• TASK OBJECTIVE
Going through the data below, please show each line containing the string "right".

• PROVIDED DATA
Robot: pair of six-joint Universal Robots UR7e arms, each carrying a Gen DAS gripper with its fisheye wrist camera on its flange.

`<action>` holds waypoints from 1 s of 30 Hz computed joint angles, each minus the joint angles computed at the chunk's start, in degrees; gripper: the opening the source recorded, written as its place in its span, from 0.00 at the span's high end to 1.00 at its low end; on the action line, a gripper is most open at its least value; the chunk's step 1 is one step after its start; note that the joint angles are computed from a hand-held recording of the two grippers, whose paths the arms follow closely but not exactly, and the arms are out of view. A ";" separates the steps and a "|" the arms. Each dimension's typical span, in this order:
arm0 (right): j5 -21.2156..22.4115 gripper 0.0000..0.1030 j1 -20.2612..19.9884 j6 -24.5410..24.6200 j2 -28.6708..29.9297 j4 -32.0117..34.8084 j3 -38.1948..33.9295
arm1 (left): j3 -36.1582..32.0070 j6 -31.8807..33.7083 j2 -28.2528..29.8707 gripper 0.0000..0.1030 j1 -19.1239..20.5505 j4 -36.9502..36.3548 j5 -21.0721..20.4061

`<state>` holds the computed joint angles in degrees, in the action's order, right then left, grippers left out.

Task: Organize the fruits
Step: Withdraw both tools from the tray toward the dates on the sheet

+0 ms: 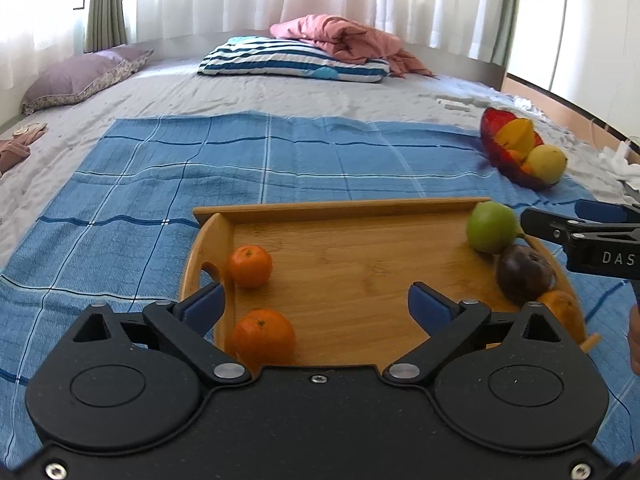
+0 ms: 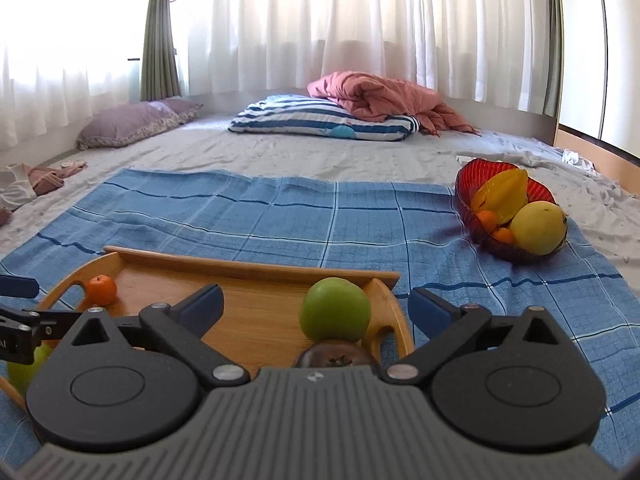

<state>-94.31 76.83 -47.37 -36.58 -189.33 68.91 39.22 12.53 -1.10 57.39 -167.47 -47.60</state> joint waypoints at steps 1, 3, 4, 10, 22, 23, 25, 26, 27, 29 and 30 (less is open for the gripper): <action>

• EXERCISE RESULT
arm0 (right): j5 -21.2156..22.4115 gripper 0.0000..0.1030 j1 -20.2612..19.9884 j6 -24.5410..24.6200 j2 -28.6708..29.9297 j4 -32.0117..34.8084 j3 -38.1948..33.9295
`<state>` holds the computed joint angles in degrees, in the action's order, right then left, grippers left out.

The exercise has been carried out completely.